抜きゲーみたいな個性を持った少年はどうすりゃいいんですか? 作:勇気生命体
希望とは勇気である。勇気とは愛である。愛とはエッチである。
すなわちエッチとは希望である。少なくとも俺にとってはそうでなくてはならない。
希望を失っては生きていくすべがないのと同じようにエッチを失っては生きていくすべはない。だというのに昨今のエッチ規制の流れは何なのだろうか。実に正気でよろしい! 犯してやろうか?

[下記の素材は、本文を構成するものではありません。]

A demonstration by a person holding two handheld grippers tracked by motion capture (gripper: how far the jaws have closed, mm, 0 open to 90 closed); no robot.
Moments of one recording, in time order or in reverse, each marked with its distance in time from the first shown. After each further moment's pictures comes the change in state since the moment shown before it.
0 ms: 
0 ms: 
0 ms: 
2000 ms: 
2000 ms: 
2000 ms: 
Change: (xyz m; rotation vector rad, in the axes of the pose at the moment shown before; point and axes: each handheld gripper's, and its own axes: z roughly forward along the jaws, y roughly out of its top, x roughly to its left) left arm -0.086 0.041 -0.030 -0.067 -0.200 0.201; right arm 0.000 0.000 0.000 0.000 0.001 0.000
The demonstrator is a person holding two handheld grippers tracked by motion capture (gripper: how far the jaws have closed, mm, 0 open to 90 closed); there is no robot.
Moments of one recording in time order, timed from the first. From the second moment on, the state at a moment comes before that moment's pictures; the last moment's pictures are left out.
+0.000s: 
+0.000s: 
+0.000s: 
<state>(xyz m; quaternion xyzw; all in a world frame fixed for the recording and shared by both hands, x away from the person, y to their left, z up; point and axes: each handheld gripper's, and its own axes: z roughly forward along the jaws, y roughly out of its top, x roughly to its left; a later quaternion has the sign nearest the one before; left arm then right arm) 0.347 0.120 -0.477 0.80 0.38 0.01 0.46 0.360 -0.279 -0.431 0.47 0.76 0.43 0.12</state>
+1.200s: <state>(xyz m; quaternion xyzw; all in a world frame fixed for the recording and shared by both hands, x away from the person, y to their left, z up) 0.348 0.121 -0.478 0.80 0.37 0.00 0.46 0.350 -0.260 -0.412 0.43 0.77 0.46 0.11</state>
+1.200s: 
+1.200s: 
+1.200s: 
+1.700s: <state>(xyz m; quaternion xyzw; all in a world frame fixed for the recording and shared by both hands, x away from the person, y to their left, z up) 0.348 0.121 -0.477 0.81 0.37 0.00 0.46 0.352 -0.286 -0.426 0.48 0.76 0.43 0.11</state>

だが俺自身感じていたことがある。超常黎明期などという言葉があり、それはこの個性社会が生まれてすぐの時代を指していて、今を生きる者たちは自分は個性ネイティブの新人類であるかのように過ごしているのだ。皆勘違いしている。自分たちが重大な変化についていけていないことに気が付かないのだ。
すなわちエッチ。さりとてこれは個性婚のことを言っているわけではない。もっと純粋なエッチさの話だ。もう端的に言おう。明らかに異形種をエッチだと思う人間が少ない。それが問題なのだ。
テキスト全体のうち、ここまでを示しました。